» **Requirement**
Somewhere below are a line with "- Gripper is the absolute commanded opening" and a later line with "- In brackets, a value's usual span". Output exactly those lines and all lines between them.

___ Dataset records

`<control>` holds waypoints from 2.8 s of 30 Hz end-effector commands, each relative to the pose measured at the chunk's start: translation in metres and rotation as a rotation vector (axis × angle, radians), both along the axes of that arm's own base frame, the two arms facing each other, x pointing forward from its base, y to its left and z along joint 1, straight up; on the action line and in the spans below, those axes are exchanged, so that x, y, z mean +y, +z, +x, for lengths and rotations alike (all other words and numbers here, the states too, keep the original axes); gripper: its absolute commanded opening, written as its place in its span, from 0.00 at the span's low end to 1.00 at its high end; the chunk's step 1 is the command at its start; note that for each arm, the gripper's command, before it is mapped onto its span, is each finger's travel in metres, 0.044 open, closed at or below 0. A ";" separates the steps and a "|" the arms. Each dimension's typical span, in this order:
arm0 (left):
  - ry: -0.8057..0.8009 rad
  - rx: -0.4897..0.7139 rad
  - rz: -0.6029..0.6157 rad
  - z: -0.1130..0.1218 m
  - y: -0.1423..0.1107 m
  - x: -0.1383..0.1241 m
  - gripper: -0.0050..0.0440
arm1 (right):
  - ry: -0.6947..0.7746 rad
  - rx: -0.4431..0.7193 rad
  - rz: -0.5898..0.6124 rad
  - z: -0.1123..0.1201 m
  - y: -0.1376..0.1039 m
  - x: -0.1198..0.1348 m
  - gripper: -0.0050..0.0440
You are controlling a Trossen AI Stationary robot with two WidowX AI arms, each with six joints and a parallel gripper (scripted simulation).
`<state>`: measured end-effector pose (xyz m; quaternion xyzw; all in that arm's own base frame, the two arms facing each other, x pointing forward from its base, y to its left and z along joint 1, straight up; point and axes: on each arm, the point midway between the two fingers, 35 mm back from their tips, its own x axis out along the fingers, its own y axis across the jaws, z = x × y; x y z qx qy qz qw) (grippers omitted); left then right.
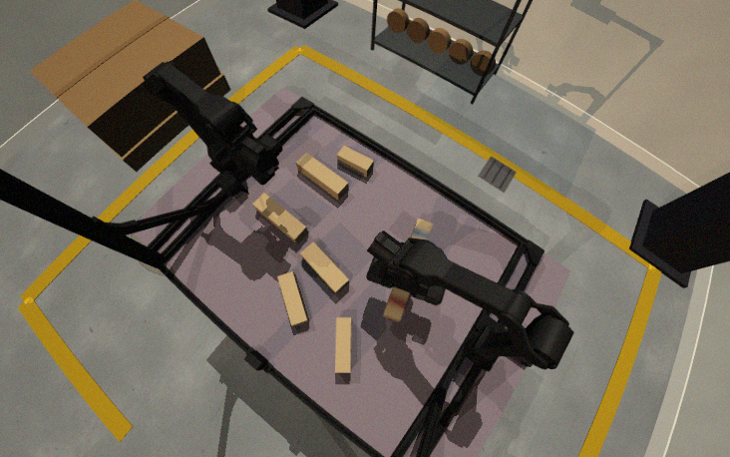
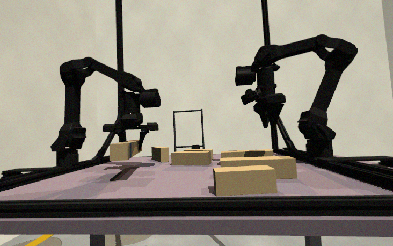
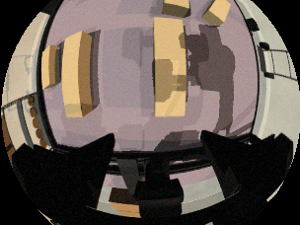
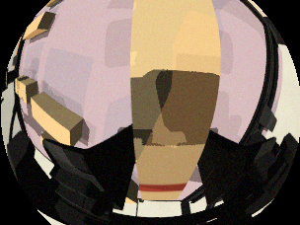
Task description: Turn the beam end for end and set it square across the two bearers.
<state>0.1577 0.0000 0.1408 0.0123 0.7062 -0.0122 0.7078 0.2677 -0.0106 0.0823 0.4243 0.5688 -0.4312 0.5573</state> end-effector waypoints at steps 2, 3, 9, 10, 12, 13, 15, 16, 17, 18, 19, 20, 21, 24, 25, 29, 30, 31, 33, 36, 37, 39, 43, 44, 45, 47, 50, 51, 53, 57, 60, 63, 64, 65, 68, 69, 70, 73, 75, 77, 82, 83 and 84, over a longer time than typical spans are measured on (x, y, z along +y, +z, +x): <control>-0.004 0.002 0.000 0.000 0.000 0.000 1.00 | -0.007 -0.019 -0.002 0.003 0.007 0.000 0.10; -0.004 0.002 0.000 0.000 0.000 0.000 1.00 | -0.007 -0.019 -0.002 0.002 0.008 0.000 0.10; -0.004 0.002 0.000 0.000 0.000 0.000 1.00 | 0.005 -0.019 -0.002 0.000 0.009 0.000 0.10; -0.004 0.002 0.000 0.000 0.000 0.000 1.00 | 0.009 -0.019 -0.002 0.000 0.009 0.000 0.10; -0.004 0.002 0.000 0.000 0.000 0.000 1.00 | 0.017 -0.019 -0.002 0.001 0.010 0.000 0.10; -0.004 0.002 0.000 0.000 0.000 0.000 1.00 | 0.022 -0.019 -0.002 0.001 0.010 -0.001 0.10; -0.004 0.002 0.000 0.000 0.000 0.000 1.00 | 0.034 -0.019 -0.002 0.002 0.010 -0.001 0.10; -0.004 0.002 0.000 0.000 0.000 0.000 1.00 | 0.041 -0.019 -0.002 0.002 0.010 -0.001 0.10; -0.004 0.002 0.000 0.000 0.000 0.000 1.00 | 0.047 -0.019 -0.002 0.002 0.010 -0.001 0.10; -0.004 0.002 0.000 0.000 0.000 0.000 1.00 | 0.047 -0.019 -0.002 0.002 0.010 -0.001 0.10; -0.004 0.002 0.000 0.000 0.000 0.000 1.00 | 0.047 -0.019 -0.002 0.002 0.010 -0.001 0.10; -0.004 0.002 0.000 0.000 0.000 0.000 1.00 | 0.054 -0.019 -0.002 0.003 0.010 -0.001 0.10; -0.004 0.002 0.000 0.000 0.000 0.000 1.00 | 0.061 -0.019 -0.002 0.003 0.010 -0.001 0.10; -0.004 0.002 0.000 0.000 0.000 0.000 1.00 | 0.085 -0.019 -0.001 0.005 0.010 -0.002 0.10; -0.004 0.002 0.000 0.000 0.000 0.000 1.00 | 0.094 -0.019 -0.001 0.005 0.010 -0.002 0.10; -0.004 0.002 0.000 0.000 0.000 0.000 1.00 | 0.125 -0.019 -0.001 0.007 0.010 -0.003 0.10; -0.004 0.002 0.000 0.000 0.000 0.000 1.00 | 0.134 -0.019 -0.001 0.008 0.010 -0.003 0.10; -0.004 0.002 0.000 0.000 0.000 0.000 1.00 | 0.145 -0.019 -0.001 0.008 0.010 -0.003 0.10; -0.004 0.002 0.000 0.000 0.000 0.000 1.00 | 0.166 -0.019 -0.001 0.010 0.010 -0.003 0.10; -0.004 0.002 0.000 0.000 0.000 0.000 1.00 | 0.178 -0.019 0.000 0.010 0.010 -0.004 0.10; -0.004 0.002 0.000 0.000 0.000 0.000 1.00 | 0.187 -0.019 0.000 0.011 0.010 -0.004 0.10; -0.004 0.002 0.000 0.000 0.000 0.000 1.00 | 0.207 -0.019 0.000 0.012 0.010 -0.004 0.10; -0.004 0.002 0.000 0.000 0.000 0.000 1.00 | 0.248 -0.019 0.000 0.015 0.010 -0.005 0.10; -0.004 0.002 0.000 0.000 0.000 0.000 1.00 | 0.259 -0.019 0.000 0.015 0.010 -0.005 0.10; -0.004 0.002 0.000 0.000 0.000 0.000 1.00 | 0.269 -0.019 0.000 0.016 0.010 -0.005 0.10; -0.004 0.002 0.000 0.000 0.000 0.000 1.00 | 0.291 -0.019 0.001 0.017 0.010 -0.006 0.10; -0.004 0.002 0.000 0.000 0.000 0.000 1.00 | 0.323 -0.019 0.001 0.019 0.010 -0.006 0.10; -0.004 0.002 0.000 0.000 0.000 0.000 1.00 | 0.333 -0.019 0.001 0.020 0.010 -0.007 0.10; -0.004 0.002 0.000 0.000 0.000 0.000 1.00 | 0.333 -0.019 0.001 0.020 0.010 -0.007 0.10; -0.004 0.002 0.000 0.000 0.000 0.000 1.00 | 0.377 -0.019 0.002 0.023 0.010 -0.007 0.10; -0.004 0.002 0.000 0.000 0.000 0.000 1.00 | 0.410 -0.019 0.002 0.025 0.010 -0.008 0.10; -0.004 0.002 0.000 0.000 0.000 0.000 1.00 | 0.443 -0.019 0.002 0.027 0.010 -0.009 0.10; -0.004 0.002 0.000 0.000 0.000 0.000 1.00 | 0.454 -0.019 0.002 0.027 0.010 -0.009 0.10; -0.004 0.002 0.000 0.000 0.000 0.000 1.00 | 0.465 -0.019 0.002 0.028 0.010 -0.009 0.10; -0.004 0.002 0.000 0.000 0.000 0.000 1.00 | 0.498 -0.019 0.003 0.030 0.010 -0.010 0.10; -0.004 0.002 0.000 0.000 0.000 0.000 1.00 | 0.498 -0.019 0.003 0.030 0.010 -0.010 0.10; -0.004 0.002 0.000 0.000 0.000 0.000 1.00 | 0.498 -0.019 0.003 0.030 0.010 -0.010 0.10; -0.004 0.002 0.000 0.000 0.000 0.000 1.00 | 0.531 -0.019 0.003 0.032 0.010 -0.010 0.10; -0.004 0.002 0.000 0.000 0.000 0.000 1.00 | 0.554 -0.019 0.003 0.033 0.010 -0.011 0.10; -0.004 0.002 0.000 0.000 0.000 0.000 1.00 | 0.576 -0.019 0.003 0.035 0.010 -0.011 0.10; -0.004 0.002 0.000 0.000 0.000 0.000 1.00 | 0.632 -0.019 0.004 0.038 0.010 -0.012 0.10; -0.004 0.002 0.000 0.000 0.000 0.000 1.00 | 0.643 -0.019 0.004 0.039 0.010 -0.013 0.10; -0.004 0.002 0.000 0.000 0.000 0.000 1.00 | 0.654 -0.019 0.004 0.040 0.010 -0.013 0.10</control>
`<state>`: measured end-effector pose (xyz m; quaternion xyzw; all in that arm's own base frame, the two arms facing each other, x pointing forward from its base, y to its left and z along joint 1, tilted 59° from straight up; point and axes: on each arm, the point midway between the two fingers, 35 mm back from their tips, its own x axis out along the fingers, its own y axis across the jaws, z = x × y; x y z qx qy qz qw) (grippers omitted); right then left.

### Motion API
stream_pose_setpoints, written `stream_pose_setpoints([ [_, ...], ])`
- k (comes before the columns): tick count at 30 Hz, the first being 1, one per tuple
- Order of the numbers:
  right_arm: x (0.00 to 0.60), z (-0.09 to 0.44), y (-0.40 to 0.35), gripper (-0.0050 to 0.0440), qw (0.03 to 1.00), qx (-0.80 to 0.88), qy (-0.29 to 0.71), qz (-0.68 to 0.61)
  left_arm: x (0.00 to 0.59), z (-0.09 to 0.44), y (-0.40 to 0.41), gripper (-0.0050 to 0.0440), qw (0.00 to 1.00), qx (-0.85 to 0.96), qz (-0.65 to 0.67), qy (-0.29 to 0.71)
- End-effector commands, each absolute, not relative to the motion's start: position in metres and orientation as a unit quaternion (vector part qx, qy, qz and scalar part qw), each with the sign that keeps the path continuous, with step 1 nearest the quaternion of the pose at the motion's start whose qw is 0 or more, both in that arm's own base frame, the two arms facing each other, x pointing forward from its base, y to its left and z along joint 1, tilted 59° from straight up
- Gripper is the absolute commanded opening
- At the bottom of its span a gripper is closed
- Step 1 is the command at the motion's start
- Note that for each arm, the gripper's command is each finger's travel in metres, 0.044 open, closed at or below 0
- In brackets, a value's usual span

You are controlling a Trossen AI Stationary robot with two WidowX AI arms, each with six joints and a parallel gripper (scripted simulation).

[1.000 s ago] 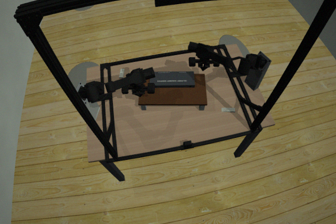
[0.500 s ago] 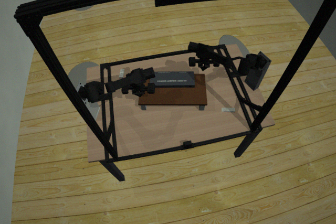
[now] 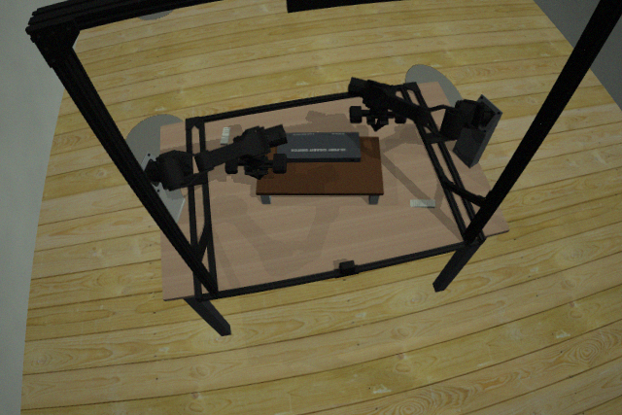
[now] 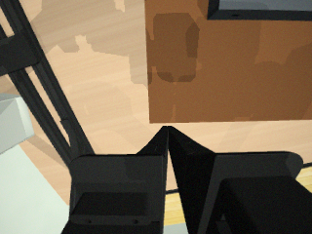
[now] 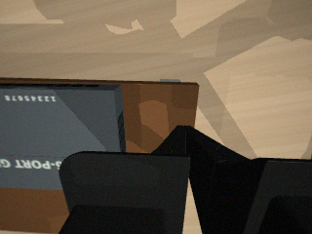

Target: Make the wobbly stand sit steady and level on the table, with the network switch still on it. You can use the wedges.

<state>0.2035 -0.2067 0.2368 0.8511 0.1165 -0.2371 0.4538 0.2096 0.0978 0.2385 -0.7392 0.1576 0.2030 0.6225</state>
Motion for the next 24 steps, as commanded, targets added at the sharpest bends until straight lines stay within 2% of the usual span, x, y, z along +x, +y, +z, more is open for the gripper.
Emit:
stream_pose_setpoints([
  [1, 0.203, 0.237, -0.206, 0.0, 0.451, 0.853, 0.116, -0.236, 0.21, 0.239, 0.098, 0.0, 0.623, -0.739, 0.203, 0.158],
  [4, 0.203, 0.237, -0.206, 0.0, 0.451, 0.853, 0.116, -0.236, 0.21, 0.239, 0.098, 0.0, 0.623, -0.739, 0.203, 0.158],
  [9, 0.209, 0.284, -0.247, 0.0, 0.609, 0.75, 0.067, -0.25, 0.21, 0.239, 0.098, 0.0, 0.623, -0.739, 0.203, 0.158],
  [16, 0.209, 0.359, -0.285, 0.0, 0.752, 0.603, -0.002, -0.267, 0.21, 0.239, 0.098, 0.0, 0.623, -0.739, 0.203, 0.158],
  [22, 0.206, 0.362, -0.279, 0.0, 0.753, 0.601, -0.006, -0.266, 0.21, 0.239, 0.098, 0.0, 0.623, -0.739, 0.203, 0.158],
  [24, 0.205, 0.386, -0.287, 0.0, 0.79, 0.548, -0.031, -0.272, 0.21, 0.239, 0.098, 0.0, 0.623, -0.739, 0.203, 0.158],
])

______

» **Answer box**
- Gripper is the absolute commanded opening
- At the bottom of its span a gripper is closed
- Step 1 is the command at the motion's start
- Note that for each arm, the gripper's command is each finger's travel in metres, 0.044 open, closed at or below 0
- In brackets, a value's usual span

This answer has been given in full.